The Phoneme Segmentation test (5–6 years) requires children to demonstrate their ability to detect the individual sounds within words. Each target word is spoken by the test administrator and the child is asked to separate and say the individual constituent phonemes in that word. For younger children the first items contain just two distinct phonemes. Older and more competent children are asked to segment words consisting of up to four phonemes.
The Phoneme Substitution test (7–11 years) replaces the ‘Spoonerisms’ test in the first edition of the PhAB. This provides a more advanced means of testing a child’s ability to both detect and manipulate phonemes. Children are asked to detect and delete the first sound of a word and replace that phoneme with another (e.g. ‘cat’ with a /f/ gives ‘fat’).
The Phonological Working Memory test (5–11 years) is designed as an explicit test of a child’s short-term phonological memory. A substantial body of evidence indicates that phonological memory is likely to be associated with learning to read and spell. However, performance in a number of the PhAB subtests places demands on children’s short-term working memory. Thus it is possible that poor performance in a certain PhAB test may be at least partly because of difficulty in holding phonological material in mind. In order to test this children are asked to listen to and repeat one non-word at a time. The task becomes increasingly difficult as the number of syllables in the non-words increases.

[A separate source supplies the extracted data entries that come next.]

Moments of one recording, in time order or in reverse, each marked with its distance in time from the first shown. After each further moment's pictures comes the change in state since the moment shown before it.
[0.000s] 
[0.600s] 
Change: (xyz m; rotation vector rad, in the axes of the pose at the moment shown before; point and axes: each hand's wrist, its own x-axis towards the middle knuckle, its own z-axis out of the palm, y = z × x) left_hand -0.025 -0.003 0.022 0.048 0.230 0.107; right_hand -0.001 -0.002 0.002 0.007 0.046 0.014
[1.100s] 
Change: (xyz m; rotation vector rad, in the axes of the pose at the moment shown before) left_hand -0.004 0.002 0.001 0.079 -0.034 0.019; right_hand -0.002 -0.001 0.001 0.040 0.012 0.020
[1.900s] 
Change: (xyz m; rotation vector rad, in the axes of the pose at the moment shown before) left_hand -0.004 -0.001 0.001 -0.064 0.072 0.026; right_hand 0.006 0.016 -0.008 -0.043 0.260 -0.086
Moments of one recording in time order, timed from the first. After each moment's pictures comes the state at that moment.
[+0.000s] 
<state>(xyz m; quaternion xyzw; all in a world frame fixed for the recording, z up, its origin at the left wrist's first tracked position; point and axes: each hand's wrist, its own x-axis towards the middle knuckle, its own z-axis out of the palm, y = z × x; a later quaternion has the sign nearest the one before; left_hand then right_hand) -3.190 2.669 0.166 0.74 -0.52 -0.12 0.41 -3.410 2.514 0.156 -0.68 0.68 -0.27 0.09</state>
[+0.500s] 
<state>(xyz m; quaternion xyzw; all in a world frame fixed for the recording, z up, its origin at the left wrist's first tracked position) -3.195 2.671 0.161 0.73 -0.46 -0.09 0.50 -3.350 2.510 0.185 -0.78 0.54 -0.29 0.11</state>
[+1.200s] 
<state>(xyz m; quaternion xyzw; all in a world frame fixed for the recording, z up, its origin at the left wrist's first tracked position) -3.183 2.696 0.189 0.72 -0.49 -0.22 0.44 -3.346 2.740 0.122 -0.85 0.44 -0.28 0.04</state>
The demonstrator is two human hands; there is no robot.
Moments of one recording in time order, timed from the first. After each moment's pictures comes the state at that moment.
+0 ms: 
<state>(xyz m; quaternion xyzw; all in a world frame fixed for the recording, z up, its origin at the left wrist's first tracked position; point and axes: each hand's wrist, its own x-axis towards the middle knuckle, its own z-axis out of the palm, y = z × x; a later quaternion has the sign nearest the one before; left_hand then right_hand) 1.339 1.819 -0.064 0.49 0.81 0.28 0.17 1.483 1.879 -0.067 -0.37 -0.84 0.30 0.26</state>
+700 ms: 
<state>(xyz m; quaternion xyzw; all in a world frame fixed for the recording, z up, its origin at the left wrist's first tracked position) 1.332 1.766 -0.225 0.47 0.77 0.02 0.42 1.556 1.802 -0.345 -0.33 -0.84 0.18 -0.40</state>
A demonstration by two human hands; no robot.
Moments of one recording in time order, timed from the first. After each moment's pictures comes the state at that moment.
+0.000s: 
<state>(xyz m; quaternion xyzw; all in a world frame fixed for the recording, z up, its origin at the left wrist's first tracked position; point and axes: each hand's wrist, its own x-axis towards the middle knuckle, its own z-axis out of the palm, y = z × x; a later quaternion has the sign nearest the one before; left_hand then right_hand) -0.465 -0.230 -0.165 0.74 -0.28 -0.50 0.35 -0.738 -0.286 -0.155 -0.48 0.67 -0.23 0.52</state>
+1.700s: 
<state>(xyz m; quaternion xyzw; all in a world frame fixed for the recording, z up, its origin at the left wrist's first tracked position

The Rhyme test is a test for young children (5–6 years). It helps to assess if a child has the ability to detect similar sounds in words. For each item in the test the child is shown pictures of three words spoken by the test administrator and asked to point to the two words that share the same rhyme sound (e.g. fish, cap, tap). While there is still some debate about how significant the awareness of rhyme is as a predictor of later reading or spelling, this test provides an opportunity to determine if children have the beginnings of phonological awareness.
Who is the PhAB2 Primary for?
The PhAB2 Primary is intended to be used by:
Practitioners (e.g. psychologists and speech therapists) experienced in administering and interpreting educational tests.
Specialist literacy support teachers and experienced special educational needs co-ordinators (SENCOs). Initially, in interpreting the results of PhAB2 Primary and using them to draw up parts of a child’s individual education plan, SENCOs may find it helpful to consult with their local educational psychologist and/or specialist literacy support teacher.
Researchers interested in the development and assessment of children’s phonological processing skills.
The PhAB2 Primary is suitable for children aged between 5–11 years. It is intended in particular to be used with children whose literacy progress is causing concern. For ease of administration the battery is presented in separate sections for children aged 5:00 – 6:11 and 7:00 – 11:11 years and has been standardised for each of those age groups separately.
Time and materials required
A total of 20–30 minutes should be allowed for administration of all the tests in the battery. Younger children tend to require more explanation, but the tests can generally be discontinued sooner. The materials required to complete scoring and administration of the tests are the PhAB2 Primary Manual, the PhAB2 Primary Record Form and where necessary, the PhAB2 Primary Picture Book.